Design
Participants acted as judges and matched the thirty-eight items from the DASH to the definitions of the impairment, activity limitations and participation restrictions constructs from the ICF model.
Participants
Twenty-four academics (one clinical, five industrial and thirteen health psychologists and five health service researchers) from the Applied Psychology Research Group at the University of Aberdeen took part in the study as part of a seminar on the DCV method. The precise number of judges required for judgement tasks is yet to be established but between 2–20 is regarded as adequate [16–18].
Materials
The definitions of the three ICF constructs, namely: impairment, activity limitations, and participation restrictions were taken from the WHO and are given in Table 1. All 38-measurement items from the DASH were assessed.

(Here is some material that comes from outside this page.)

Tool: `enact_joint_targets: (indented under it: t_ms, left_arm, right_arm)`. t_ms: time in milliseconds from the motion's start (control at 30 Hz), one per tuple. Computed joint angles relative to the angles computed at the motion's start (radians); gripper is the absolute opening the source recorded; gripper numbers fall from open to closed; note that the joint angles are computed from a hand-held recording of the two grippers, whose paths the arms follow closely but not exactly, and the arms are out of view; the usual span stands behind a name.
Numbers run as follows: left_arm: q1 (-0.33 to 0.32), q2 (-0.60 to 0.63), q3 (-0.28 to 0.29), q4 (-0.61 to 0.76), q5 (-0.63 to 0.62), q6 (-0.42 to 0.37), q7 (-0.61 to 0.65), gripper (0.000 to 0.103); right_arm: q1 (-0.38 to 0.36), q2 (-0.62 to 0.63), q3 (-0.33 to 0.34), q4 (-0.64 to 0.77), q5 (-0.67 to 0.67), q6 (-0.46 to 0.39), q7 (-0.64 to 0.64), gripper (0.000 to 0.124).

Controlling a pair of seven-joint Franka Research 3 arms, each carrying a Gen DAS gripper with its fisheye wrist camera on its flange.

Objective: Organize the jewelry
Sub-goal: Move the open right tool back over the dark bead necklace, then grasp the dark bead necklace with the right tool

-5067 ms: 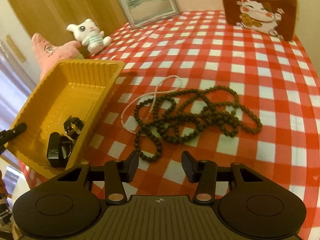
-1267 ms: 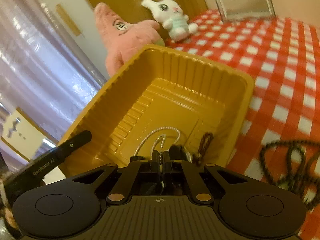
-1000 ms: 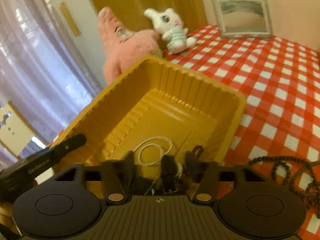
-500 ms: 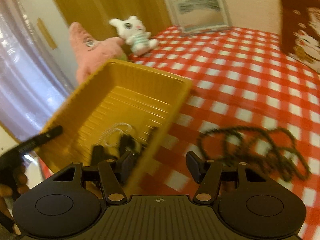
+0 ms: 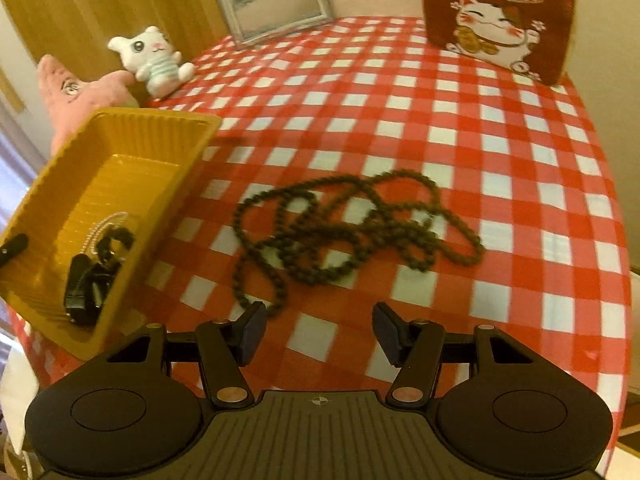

The DASH is a self-administered region-specific outcome instrument developed as a measure of self-rated upper-extremity disability and symptoms and has been identified as the most validated and easy to use measure of upper extremity function [6]. The DASH consists of 30 core items, and 8 optional items, which generate a disability score, scaled 0 (no disability) to 100.
Procedure
The detailed procedure for a DCV study has been published previously [13, 14, 19]. Briefly, for each DASH item, participants provided a Yes/No judgement of whether the item was a match to the theoretical definition of each ICF construct. Consequently, each participant provided 3 judgements for each of the 38 items, i.e. 114 judgements in total. In addition, participants gave a confidence rating for each judgement on an 11-point scale ranging from 0% to 100%, rising in 10% increments.
Statistical Analysis
Classification of items
Judgements were coded 1 for a match and -1 for a no match. Each judgement was multiplied by its accompanying confidence rating, expressed as a proportion. Consequently, the weighted judgements ranged from -1 to +1. One-sample t-tests were used to classify each item to one of the 7 possible combination of constructs, namely: I, A, P, IA, IP, AP or IAP. An item was classified as being related to a construct if its weighted judgement against that construct was significantly greater than zero. Missing data, either a missing judgement or a missing confidence rating were coded zero. The weighted judgement of that item by that judge, therefore, was zero and was entered as such into the one sample t-test. Hochberg's correction was used to correct for multiple tests [20]. Application of the Hochberg's correction identified statistical significance was achieved with t-values that corresponded to a p value of ≤ 0.001.
Inter-rater reliability
Intraclass correlation coefficients (ICC) and their 95% confidence intervals (95%C.I.), were used to assess agreement between judges across all 38 items and for each construct, i.e. I, A and P judgements. The weighted judgements were used to calculate the ICC using the two-way mixed model with measure of consistency.